Loudong General Nice have had a tough couple of years as their historical core business of Shanxi coal generated considerable losses, but they’ve been trying to diversify away from it and have already managed to get some new Mainland shareholders on board, as I’ve reported recently. Their shares are trading at almost three times what they were worth not two months ago.

General Nice’s HK-listed company is not directly involved in Isua.

Meanwhile in Australia, a troubled General Nice investment is starting to look better. Pluton Resources, the operator of the Cockatoo iron mine off Western Australia, where General Nice own a majority stake, has come out of receivership, where it had landed after a dispute with Chinese partners and creditors. Encouraged by a rebound in iron prices, they are now seeking to finance new activity at Cockatoo and a new project with a $50m bond offering.

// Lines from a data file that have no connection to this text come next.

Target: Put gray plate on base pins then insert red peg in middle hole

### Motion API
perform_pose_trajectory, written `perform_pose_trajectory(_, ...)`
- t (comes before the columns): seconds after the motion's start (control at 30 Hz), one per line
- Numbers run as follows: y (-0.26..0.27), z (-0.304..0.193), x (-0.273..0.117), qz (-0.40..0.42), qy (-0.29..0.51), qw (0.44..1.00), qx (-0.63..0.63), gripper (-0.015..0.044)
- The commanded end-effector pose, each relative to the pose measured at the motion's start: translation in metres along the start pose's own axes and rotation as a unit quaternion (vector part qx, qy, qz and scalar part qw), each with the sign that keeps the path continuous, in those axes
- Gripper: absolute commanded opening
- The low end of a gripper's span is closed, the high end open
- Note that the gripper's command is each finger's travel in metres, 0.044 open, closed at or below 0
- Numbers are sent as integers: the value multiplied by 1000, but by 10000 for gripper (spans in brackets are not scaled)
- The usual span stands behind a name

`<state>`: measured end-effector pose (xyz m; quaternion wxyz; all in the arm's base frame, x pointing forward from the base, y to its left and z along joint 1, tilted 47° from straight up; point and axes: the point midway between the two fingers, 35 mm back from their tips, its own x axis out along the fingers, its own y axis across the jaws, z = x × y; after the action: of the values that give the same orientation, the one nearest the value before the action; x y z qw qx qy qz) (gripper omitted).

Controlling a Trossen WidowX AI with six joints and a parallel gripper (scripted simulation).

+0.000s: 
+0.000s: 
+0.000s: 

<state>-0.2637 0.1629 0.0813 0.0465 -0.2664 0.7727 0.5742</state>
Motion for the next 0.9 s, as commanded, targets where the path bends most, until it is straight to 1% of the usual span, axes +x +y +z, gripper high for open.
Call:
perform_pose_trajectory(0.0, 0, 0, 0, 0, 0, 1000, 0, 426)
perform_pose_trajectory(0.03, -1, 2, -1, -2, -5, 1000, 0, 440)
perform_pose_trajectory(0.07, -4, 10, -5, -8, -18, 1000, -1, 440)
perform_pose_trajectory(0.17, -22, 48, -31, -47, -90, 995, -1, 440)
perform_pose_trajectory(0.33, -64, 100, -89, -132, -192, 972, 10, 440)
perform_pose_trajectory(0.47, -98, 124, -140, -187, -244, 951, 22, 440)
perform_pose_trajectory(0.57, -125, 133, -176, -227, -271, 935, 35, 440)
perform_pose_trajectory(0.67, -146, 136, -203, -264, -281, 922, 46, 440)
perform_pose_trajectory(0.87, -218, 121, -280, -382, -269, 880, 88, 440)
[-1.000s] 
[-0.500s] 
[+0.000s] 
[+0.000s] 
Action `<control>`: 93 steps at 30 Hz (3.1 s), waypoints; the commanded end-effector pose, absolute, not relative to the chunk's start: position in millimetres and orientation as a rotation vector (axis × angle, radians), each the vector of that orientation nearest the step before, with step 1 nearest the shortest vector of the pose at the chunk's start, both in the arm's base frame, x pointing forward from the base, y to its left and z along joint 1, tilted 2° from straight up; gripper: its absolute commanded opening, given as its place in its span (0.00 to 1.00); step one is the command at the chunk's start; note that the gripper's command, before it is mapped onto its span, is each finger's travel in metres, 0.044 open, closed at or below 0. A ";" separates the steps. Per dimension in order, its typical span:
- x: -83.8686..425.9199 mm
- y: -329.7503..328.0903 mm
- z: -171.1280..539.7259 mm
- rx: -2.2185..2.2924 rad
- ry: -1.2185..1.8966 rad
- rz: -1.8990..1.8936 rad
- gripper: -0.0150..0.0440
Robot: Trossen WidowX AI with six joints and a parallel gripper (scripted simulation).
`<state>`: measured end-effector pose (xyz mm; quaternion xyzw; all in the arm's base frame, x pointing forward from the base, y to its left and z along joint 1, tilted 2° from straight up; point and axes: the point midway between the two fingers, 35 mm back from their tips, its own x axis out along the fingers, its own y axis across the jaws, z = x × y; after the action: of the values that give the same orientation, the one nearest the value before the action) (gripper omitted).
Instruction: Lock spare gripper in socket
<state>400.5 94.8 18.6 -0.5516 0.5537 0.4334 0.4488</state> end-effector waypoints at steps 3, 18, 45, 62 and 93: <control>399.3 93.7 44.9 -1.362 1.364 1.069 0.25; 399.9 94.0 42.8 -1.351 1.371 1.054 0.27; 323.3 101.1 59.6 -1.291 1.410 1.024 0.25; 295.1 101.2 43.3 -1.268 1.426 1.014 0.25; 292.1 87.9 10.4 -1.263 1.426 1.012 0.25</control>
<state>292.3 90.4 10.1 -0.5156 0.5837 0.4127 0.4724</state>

new article: a General Nice backgrounder

While no one seems to be expecting to see much actual mining at the Isua project in Greenland any time soon, I thought its new Chinese owner, General Nice (俊安集团), was worth a closer look, since so little has been written about the company. So I’ve put together a ‘backgrounder’ with highlights from my recent, and not so recent, research on General Nice for everyone to enjoy. Admittedly Isua, an asset which, by all accounts, its new owner plans to simply sit on for the time being, isn’t the hottest topic in the grand scheme of things, but I think the story makes up for that medium-to-low hotness with a flashback to the Shanxi coal rush, with its polluted skies and wild bribing, and a showdown with the ousted ruler of Burkina Faso. Go read the whole thing (still being edited but already up) and confound your fellow dinner-party guests with more General Nice trivia than a barrel of General Nice wine can wash down.

$13m olive oil deal signed during Li Keqiang’s visit to Greece

Among the deals signed during Chinese premier Li Keqiang’s visit to Greece is a $13m “long term cooperation agreement” between Alagni, Crete-based olive oil producer Emelko (ΕΜΕΛΚΟ ΕΠΕ) and importer Shanghai Chaoshang Food Ltd (上海巢尚食品有限公司). Emelko have already been selling oil to China for several years.

Last year I wrote in some length about Chinese interest in olive oil in Greece, Spain and Australia (‘China hits the grove‘).

China to Australia: we’ll rather have our olive oil without the phthalates, thank you very much

ABC Rural reports fear among Australian olive oil exporters of not being able to get their merchandise through Chinese customs unless it tests free of plasticisers, for example one called DEHP (di(2-ethylhexyl) phthalate 邻苯二甲酸二(2-乙基)己酯).

It’s not particularly clear if a new regulation, a decision to enforce an old one, or anything specific at all motivates the fear and the ABC story. The Chinese have been testing imported goods for phthalates for more than a year: in March 2013, for example, a consignment of Greek olive oil with too much DEHP was rejected in Nanjing, and French wine and spirits were hit around the some time. That particular round of foreign-targeted inspections followed, characteristically enough, reports that high levels of the toxic substance were present in local top-brand baijiu Maotai. The distiller said the reports were false, and that neither the authorities cared nor the company was able to check as they didn’t have the equipment. An industry association apparently does have it: they checked, and reported that all booze in China has some plasticiser, the higher-end, the more of it.

If stricter tests are actually being applied to Australian olive oil, some of the affected might actually be Chinese: around one sixth of Australian olive-growing land by my calculations are in Chinese hands, and the WSJ quotes industry sources as attributing 10% of current production to “Chinese and Asian investors”. Some time ago I discussed (‘China hits the grove‘) Chinese interest in olive groves and processing plants, not just in Australia but also in Greece (where in particular Chongqing Grain 重庆粮食集团 bought a plant, possibly but unconfirmedly Nutria) and Spain (where e.g. Xilu Kangyuan owns plantations; another deal said to involve HNA 海航 apparently didn’t materialise).